Seeing "3B" in one equation and "-6B" in the other I would multiply the first equation by 2 and add them: 10C+ 6B- 12R+ C- 6B+ 12R= 11C= 0 so C= 0. That contradicts the requirement that all the number be between 1 and 9. If that really is a requirement then there is no solution! I am going to assume that the solutions must be from 0 to 9.

With C= 0, the two equations reduce to 3B- 6R= 0 and -6B+ 12R= 0. Those both reduce to B= 2R.

With only two equations in 3 unknowns, we cannot find a single solution.

We can however, calculate all the solutions with all numbers from 0 to 9 by looking at possible values for R.

If R= 0 then B= 2(0)= 0 so one solution is that there are no animals at all!
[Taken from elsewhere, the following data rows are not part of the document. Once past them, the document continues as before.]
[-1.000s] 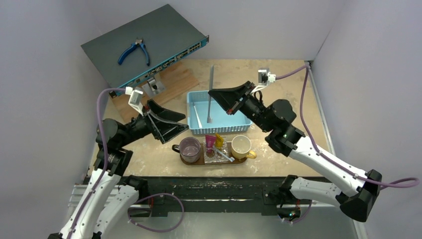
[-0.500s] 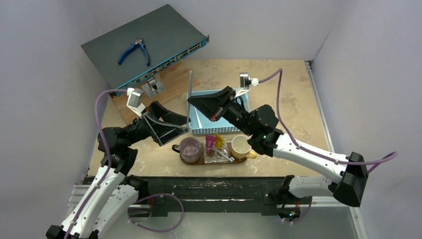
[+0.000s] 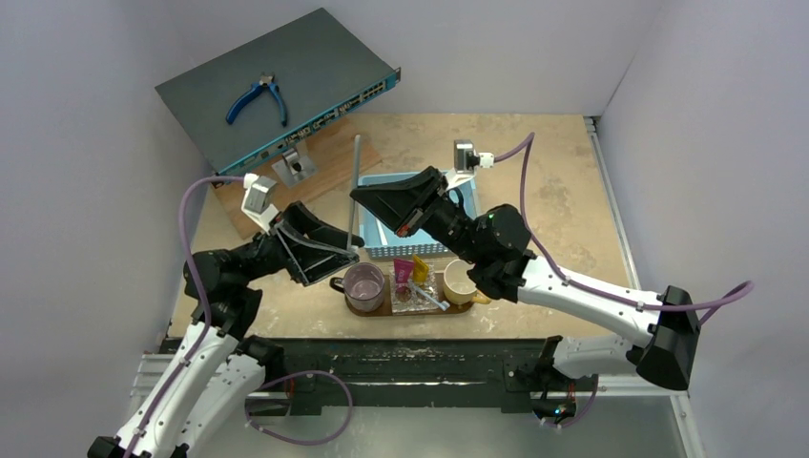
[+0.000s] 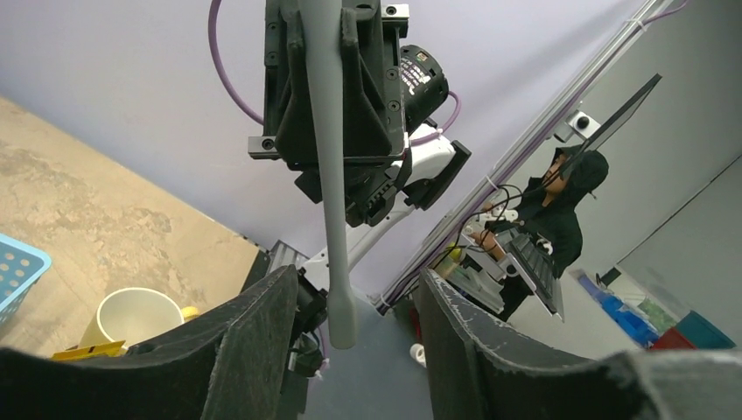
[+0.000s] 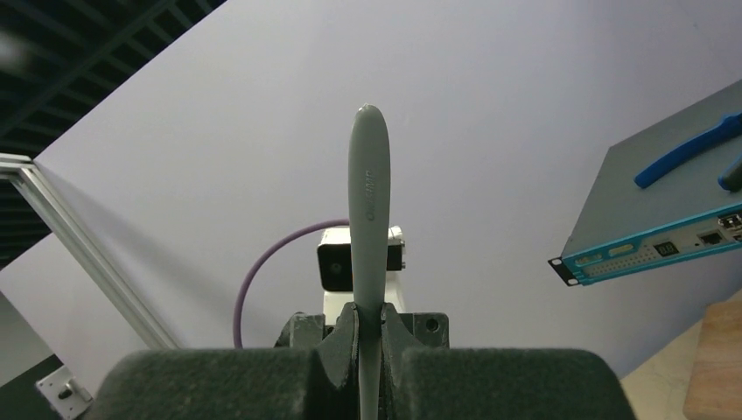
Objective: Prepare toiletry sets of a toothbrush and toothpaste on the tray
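My right gripper (image 3: 356, 197) (image 5: 368, 325) is shut on a grey toothbrush (image 3: 356, 160) (image 5: 368, 201) and holds it upright in the air, left of the blue basket. The brush's lower end (image 4: 342, 319) hangs between the fingers of my left gripper (image 3: 345, 256) (image 4: 357, 289), which is open with a gap on each side. The dark tray (image 3: 456, 308) lies at the near edge. On it stand a pink toothpaste (image 3: 404, 271) and a yellow toothpaste (image 3: 420, 268) beside another toothbrush (image 3: 431, 299).
A purple mug (image 3: 364, 284) and a cream cup (image 3: 461, 279) (image 4: 131, 319) stand on the tray's ends. The blue mesh basket (image 3: 420, 250) sits behind it. At the back left are a grey network switch (image 3: 277, 81) carrying blue pliers (image 3: 256, 98), and a wooden board (image 3: 324, 157).
My right arm carried the toothbrush left, from over the basket to my left gripper. The left gripper's jaws have narrowed around the brush's end.
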Tool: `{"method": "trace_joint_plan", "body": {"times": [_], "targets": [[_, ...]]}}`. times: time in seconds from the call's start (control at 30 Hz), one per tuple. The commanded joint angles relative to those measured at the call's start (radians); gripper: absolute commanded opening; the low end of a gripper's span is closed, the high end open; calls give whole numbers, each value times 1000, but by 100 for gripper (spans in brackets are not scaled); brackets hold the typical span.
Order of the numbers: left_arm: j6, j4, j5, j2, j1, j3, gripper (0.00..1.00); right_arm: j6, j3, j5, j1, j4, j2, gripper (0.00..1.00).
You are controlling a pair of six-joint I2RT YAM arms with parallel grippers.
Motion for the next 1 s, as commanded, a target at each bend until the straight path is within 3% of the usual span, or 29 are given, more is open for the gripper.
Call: {"method": "trace_joint_plan", "body": {"times": [0.0,0.1,0.27,0.3,0.5,0.6,0.7,0.77,0.97], "targets": [[4,27,16,-14,-6,-1,49,-26,40,26,17,73,-9,0],[13,11,19,-14,-6,4,36,-44,30,41,31,87,-14,0],[53,-72,15,-16,-6,27,3,-67,28,42,47,79,-19,0],[64,-86,14,-17,-6,34,0,-72,26,42,48,79,-22,0],[93,-144,42,-15,-6,70,0,-140,15,58,50,-6,-65,0],[139,-219,67,-13,-6,100,0,-201,16,51,50,-90,-103,19],[220,-347,93,-13,-6,139,0,-276,17,49,49,-200,-155,45],[267,-414,123,-13,-6,161,0,-324,26,32,49,-296,-191,55],[492,-724,202,-9,-6,243,0,-551,109,56,47,-660,-289,63]]}}
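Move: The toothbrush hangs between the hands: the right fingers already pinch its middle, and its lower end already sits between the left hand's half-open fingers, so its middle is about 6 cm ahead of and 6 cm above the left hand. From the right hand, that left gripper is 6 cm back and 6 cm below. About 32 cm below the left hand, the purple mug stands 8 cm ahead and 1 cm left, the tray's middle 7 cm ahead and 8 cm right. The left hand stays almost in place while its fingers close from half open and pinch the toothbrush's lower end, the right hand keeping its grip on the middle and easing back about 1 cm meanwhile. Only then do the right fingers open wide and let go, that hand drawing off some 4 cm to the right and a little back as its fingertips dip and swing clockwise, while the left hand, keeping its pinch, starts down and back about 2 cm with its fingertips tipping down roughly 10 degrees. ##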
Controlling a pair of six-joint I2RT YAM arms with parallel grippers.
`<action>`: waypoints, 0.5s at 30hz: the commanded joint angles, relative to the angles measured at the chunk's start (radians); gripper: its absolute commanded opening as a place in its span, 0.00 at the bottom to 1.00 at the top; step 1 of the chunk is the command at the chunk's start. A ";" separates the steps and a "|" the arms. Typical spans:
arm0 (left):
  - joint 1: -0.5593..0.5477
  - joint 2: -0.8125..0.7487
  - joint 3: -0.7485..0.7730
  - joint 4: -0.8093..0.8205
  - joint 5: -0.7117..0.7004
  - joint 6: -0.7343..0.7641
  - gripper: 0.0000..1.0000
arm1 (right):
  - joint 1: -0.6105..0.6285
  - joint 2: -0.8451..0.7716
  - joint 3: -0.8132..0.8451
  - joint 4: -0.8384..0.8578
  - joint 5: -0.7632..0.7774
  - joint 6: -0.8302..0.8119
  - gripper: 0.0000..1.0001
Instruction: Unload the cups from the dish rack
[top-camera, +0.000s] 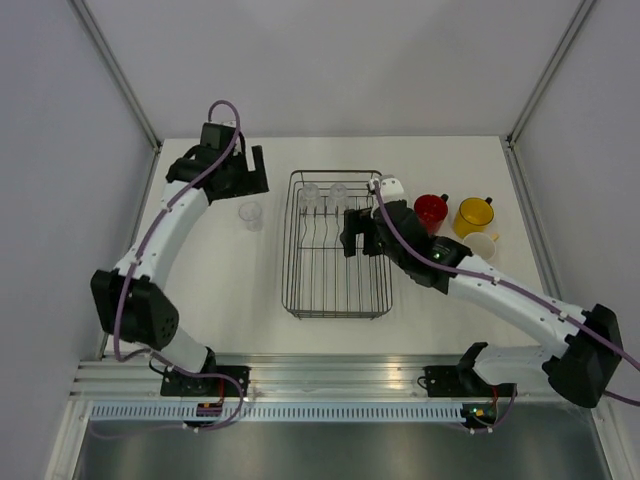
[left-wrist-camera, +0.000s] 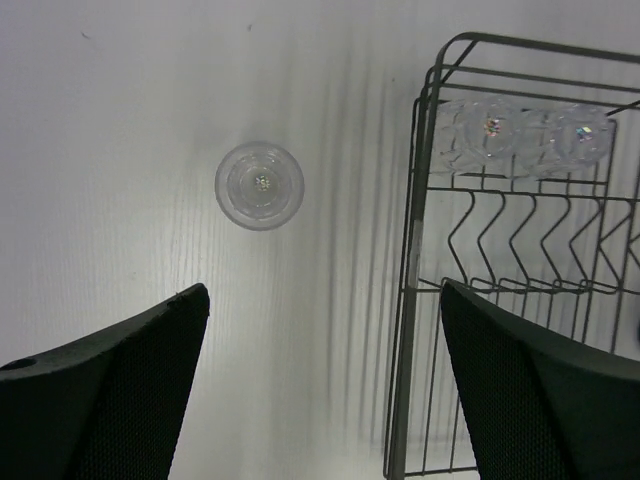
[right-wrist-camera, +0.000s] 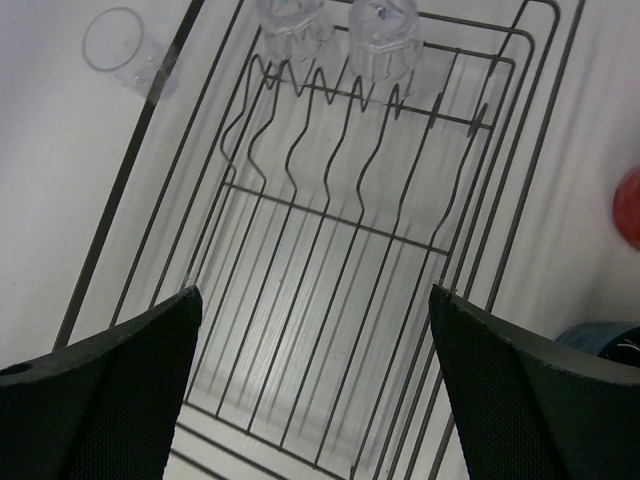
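The dish rack (top-camera: 290, 250) stands mid-table, with two clear tumblers (top-camera: 310, 195) (top-camera: 338, 193) upside down at its far end. A third tumbler (top-camera: 250, 214) stands alone on the table left of the rack. My left gripper (top-camera: 250, 178) hovers just beyond it, open and empty; its wrist view shows that tumbler (left-wrist-camera: 259, 185) well ahead of the gripper (left-wrist-camera: 322, 290). My right gripper (top-camera: 355, 232) hangs open over the rack's right side, nothing between its fingers (right-wrist-camera: 120, 390). The red mug (top-camera: 431, 211), yellow mug (top-camera: 473, 215) and cream mug (top-camera: 480, 246) sit right of the rack.
The rack's plate tines (right-wrist-camera: 330, 120) run across below the two tumblers (right-wrist-camera: 290, 22) (right-wrist-camera: 385, 35). A dark blue shape (right-wrist-camera: 600, 335) shows at the right edge of the right wrist view, beside the rack. Walls close the table on three sides.
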 joint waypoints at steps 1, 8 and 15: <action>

If R= 1 then B= 2(1)= 2 so another solution is no chickens, 1 rabbit, and 2 bats.

If R= 2 then B= 2(2)= 4 so another solution is no chickens, 2 rabbits, and 4 bats.

If R= 3 then B= 2(3)= 6 so another solution is no chickens, 3 rabbits, and 6 bats.

If R= 4 then B= 2(4)= 8 so another solution is no chickens, 4 rabbits, and 8 bats.

If R is 5 or larger then B is larger than 9 so those are the only possible solutions.